* What is needed
Which lines run from the start of the data below to the line containing "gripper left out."? Set them down exactly, with none added.

##############################

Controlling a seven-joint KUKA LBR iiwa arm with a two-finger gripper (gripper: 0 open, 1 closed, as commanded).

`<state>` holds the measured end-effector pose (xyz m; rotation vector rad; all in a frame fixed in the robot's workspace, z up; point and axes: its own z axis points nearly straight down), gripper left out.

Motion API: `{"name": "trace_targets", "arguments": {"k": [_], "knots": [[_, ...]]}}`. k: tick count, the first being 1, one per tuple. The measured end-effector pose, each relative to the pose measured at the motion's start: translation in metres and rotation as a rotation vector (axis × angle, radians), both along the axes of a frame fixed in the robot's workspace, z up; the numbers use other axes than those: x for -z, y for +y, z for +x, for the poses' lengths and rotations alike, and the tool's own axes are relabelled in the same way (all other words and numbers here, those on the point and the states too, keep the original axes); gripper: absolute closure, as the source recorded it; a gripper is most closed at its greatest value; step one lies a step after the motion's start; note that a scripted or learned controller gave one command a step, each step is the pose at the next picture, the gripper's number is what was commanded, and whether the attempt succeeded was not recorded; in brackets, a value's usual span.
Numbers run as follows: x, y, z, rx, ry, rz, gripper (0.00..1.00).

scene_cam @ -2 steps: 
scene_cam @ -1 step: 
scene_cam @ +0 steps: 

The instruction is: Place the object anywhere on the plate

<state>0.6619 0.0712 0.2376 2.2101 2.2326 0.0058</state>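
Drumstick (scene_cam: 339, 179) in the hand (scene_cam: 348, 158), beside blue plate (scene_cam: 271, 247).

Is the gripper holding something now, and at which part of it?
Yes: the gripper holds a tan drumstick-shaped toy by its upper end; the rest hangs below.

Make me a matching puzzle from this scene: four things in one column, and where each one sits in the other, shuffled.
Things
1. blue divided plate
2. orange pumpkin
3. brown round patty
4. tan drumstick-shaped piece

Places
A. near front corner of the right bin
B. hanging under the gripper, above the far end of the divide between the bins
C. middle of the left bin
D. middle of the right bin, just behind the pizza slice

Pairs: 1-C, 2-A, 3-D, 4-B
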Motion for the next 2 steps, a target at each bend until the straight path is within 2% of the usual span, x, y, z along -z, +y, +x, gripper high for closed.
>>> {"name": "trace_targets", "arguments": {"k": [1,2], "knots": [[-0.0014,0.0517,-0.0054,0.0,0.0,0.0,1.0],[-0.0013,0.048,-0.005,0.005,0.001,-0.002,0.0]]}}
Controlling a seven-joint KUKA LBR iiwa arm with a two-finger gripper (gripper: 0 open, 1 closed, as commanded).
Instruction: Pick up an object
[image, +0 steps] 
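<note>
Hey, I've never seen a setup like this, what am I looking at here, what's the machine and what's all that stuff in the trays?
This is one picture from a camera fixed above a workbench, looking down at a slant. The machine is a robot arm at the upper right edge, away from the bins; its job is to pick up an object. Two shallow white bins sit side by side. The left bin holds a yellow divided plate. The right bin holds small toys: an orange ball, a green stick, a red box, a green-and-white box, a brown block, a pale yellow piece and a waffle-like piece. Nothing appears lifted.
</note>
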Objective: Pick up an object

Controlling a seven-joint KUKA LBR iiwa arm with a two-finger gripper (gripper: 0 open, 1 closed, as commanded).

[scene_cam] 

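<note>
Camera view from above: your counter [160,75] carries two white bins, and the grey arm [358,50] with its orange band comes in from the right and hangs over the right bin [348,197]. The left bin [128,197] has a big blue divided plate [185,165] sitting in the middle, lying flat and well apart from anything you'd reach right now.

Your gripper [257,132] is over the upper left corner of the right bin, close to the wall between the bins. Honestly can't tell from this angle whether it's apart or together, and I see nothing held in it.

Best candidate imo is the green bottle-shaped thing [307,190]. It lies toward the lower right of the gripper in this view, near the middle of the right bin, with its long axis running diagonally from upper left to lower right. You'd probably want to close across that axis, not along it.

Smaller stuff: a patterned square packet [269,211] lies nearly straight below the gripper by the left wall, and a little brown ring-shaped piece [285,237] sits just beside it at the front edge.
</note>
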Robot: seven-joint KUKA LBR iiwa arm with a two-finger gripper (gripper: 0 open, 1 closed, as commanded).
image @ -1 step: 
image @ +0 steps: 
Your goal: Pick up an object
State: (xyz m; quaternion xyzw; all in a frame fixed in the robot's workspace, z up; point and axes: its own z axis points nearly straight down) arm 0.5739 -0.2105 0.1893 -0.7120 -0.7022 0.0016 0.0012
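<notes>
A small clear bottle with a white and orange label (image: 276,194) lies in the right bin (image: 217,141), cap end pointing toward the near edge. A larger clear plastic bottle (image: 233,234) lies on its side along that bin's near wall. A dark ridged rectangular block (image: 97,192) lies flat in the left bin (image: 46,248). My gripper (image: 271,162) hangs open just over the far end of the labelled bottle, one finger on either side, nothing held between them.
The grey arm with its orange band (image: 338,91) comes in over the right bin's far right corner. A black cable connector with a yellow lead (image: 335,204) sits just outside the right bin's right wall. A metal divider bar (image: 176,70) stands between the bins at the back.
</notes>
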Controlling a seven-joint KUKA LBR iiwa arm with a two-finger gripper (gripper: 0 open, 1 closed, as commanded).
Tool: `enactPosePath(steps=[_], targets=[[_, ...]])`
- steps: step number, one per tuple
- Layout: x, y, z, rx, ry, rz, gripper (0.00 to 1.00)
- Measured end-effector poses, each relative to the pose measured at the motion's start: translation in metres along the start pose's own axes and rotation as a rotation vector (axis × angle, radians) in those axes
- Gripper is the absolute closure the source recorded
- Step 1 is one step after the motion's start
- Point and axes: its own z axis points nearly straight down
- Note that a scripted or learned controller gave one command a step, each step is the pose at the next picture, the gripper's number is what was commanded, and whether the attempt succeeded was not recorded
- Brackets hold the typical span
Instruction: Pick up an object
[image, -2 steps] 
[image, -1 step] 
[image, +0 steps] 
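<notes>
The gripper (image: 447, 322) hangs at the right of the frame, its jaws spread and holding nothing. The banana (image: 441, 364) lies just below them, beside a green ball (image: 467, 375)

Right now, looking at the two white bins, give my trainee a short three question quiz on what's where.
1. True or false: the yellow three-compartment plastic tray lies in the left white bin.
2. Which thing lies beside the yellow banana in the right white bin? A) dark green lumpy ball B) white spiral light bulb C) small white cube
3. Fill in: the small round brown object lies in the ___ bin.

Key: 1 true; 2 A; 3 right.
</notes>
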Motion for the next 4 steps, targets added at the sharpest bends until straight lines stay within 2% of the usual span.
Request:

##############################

* Response
Controlling a seven-joint KUKA LBR iiwa arm with a two-finger gripper (gripper: 0 open, 1 closed, as commanded).

`<state>` holds the measured end-effector pose (xyz m; rotation vector rad; all in a frame fixed in the robot's workspace, z up; point and axes: its own z axis points nearly straight down), gripper left out.

Work on this exercise is now complete.